Material for this exercise Block Start

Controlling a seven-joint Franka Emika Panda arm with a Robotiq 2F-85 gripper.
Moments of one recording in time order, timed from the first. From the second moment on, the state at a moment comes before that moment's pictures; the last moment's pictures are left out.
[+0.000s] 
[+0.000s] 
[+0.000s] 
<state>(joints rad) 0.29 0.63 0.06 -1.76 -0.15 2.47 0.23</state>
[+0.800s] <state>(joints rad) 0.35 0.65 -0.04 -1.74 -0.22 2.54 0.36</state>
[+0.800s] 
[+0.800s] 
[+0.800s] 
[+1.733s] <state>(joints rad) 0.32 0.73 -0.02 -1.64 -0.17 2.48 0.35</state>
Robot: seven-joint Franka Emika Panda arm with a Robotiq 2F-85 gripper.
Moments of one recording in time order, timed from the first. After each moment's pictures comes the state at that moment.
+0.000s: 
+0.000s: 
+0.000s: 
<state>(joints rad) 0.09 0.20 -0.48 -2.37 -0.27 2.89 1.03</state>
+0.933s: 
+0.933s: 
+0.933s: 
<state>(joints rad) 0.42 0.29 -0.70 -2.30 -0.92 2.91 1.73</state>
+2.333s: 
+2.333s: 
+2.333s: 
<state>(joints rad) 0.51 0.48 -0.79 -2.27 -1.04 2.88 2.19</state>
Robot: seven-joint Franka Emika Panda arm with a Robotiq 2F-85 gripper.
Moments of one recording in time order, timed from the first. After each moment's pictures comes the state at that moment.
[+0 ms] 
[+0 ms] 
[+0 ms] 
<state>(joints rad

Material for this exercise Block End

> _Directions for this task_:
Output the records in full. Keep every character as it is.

> _Reply_:
Controlling a seven-joint Franka Emika Panda arm with a Robotiq 2F-85 gripper.
Moments of one recording in time order, timed from the first. From the second moment on, the state at a moment comes before that moment's pictures; the last moment's pictures are left out.
[+0.000s] 
[+0.000s] 
[+0.000s] 
<state>(joints rad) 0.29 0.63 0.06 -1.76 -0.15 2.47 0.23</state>
[+0.800s] <state>(joints rad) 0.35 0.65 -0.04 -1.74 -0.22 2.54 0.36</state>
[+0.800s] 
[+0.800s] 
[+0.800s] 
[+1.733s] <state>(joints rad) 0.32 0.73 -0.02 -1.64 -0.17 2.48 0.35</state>
Robot: seven-joint Franka Emika Panda arm with a Robotiq 2F-85 gripper.
Moments of one recording in time order, timed from the first. After each moment's pictures comes the state at that moment.
+0.000s: 
+0.000s: 
+0.000s: 
<state>(joints rad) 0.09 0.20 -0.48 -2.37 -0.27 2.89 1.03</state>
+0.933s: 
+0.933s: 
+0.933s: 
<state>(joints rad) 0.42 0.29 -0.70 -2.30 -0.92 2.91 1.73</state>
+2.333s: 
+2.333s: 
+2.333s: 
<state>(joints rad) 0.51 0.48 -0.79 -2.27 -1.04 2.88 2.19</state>
Robot: seven-joint Franka Emika Panda arm with a Robotiq 2F-85 gripper.
Moments of one recording in time order, timed from the first. After each moment's pictures comes the state at that moment.
[+0 ms] 
[+0 ms] 
[+0 ms] 
<state>(joints rad

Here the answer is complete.